> [Problem to work on]: Write out word for word each line from the top of the material through the line that has "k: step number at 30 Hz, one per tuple". Pictures do not go in.

> [Collected material]:
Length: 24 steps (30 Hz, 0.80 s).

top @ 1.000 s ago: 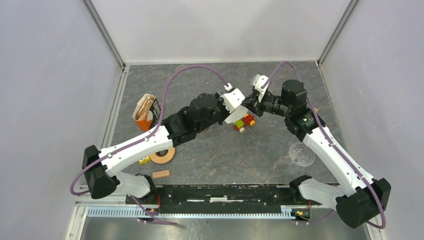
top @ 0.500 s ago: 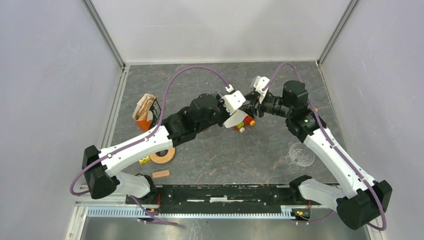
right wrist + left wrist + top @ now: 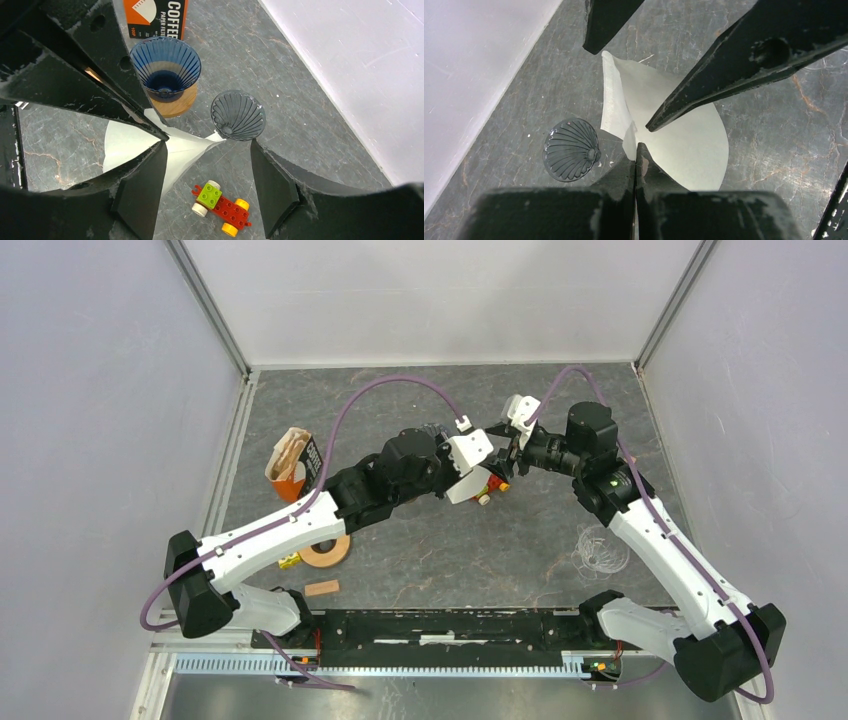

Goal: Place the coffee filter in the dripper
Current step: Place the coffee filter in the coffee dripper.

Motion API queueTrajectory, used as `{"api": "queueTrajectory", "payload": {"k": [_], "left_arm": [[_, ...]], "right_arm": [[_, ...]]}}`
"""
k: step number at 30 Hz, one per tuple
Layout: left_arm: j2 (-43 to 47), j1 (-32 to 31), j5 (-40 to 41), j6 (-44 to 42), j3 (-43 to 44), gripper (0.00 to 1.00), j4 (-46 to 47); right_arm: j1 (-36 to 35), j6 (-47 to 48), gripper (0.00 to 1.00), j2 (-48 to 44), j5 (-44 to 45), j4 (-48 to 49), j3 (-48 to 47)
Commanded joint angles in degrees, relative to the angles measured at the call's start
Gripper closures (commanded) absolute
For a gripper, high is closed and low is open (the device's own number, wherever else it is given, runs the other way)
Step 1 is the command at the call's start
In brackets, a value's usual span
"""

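Observation:
My left gripper (image 3: 636,146) is shut on the lower fold of the white paper coffee filter (image 3: 684,135), holding it above the table; in the top view the filter (image 3: 461,485) hangs under that gripper (image 3: 476,470). My right gripper (image 3: 207,145) stands open, its left finger beside the filter (image 3: 182,150), nothing between the fingers. A smoky ribbed glass dripper (image 3: 237,115) stands just past the filter's tip, also in the left wrist view (image 3: 571,156). A blue dripper (image 3: 165,67) on a wooden base stands behind it.
A small brick car (image 3: 222,207) lies under the right gripper, and shows in the top view (image 3: 492,483). The orange coffee filter box (image 3: 295,462) stands at the left. A clear ribbed cone (image 3: 603,548) sits right. A wooden ring (image 3: 325,552) and wood block (image 3: 322,588) lie near the front.
My right gripper has opened and let go of the filter. The left gripper has stayed shut on the filter, which has dropped slightly toward the front.

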State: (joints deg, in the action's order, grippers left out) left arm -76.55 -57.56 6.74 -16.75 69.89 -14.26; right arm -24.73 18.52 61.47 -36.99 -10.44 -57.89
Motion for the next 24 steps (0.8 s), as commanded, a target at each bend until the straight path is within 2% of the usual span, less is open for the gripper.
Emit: {"api": "queueTrajectory", "payload": {"k": [1,5,9,14,24], "left_arm": [[2.03,0.26,-2.65,-3.15,-0.16,0.98,-0.06],[2.49,0.26,-2.76,-3.46,-0.4,0.98,-0.5],[2.75,0.35,-2.17,-3.37,-0.63,0.98,-0.32],[2.77,0.39,-1.67,-3.98,-0.69,0.98,-0.14],[2.3,0.36,-1.9,-3.81,-0.72,0.98,-0.24]], "right_arm": [[0.09,2.23,0.32,-0.4,-1.65,0.43,-0.42],[0.14,7.35,0.33,-0.28,-5.03,-2.0,-0.11],[0.1,10.36,0.43,-0.36,-6.43,-3.63,-0.12],[0.17,9.98,0.57,-0.69,-6.39,-3.64,-0.23],[0.14,6.33,0.78,-0.83,-6.34,-1.43,0.41]]}}
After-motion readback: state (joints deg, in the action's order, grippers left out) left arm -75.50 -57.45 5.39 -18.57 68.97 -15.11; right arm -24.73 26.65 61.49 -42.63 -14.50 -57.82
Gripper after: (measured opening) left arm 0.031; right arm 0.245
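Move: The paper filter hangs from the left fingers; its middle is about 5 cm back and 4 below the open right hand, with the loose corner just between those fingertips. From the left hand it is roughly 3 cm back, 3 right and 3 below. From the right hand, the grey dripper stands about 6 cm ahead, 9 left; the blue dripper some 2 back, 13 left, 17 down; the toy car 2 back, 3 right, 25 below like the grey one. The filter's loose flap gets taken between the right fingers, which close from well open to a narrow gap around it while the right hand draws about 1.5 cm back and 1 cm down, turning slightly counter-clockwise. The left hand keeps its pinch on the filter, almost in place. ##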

> [Answer for the task]:
Length: 24 steps (30 Hz, 0.80 s).

top @ 1.000 s ago: 
top @ 0.500 s ago: 
right wrist + left wrist + top @ now: 

Goal: Place the coffee filter in the dripper
Current step: Place the coffee filter in the coffee dripper.

Motion API queueTrajectory, used as `{"api": "queueTrajectory", "payload": {"k": [_], "left_arm": [[_, ...]], "right_arm": [[_, ...]]}}`
"""
k: step number at 30 Hz, one per tuple

Nothing else goes with this output.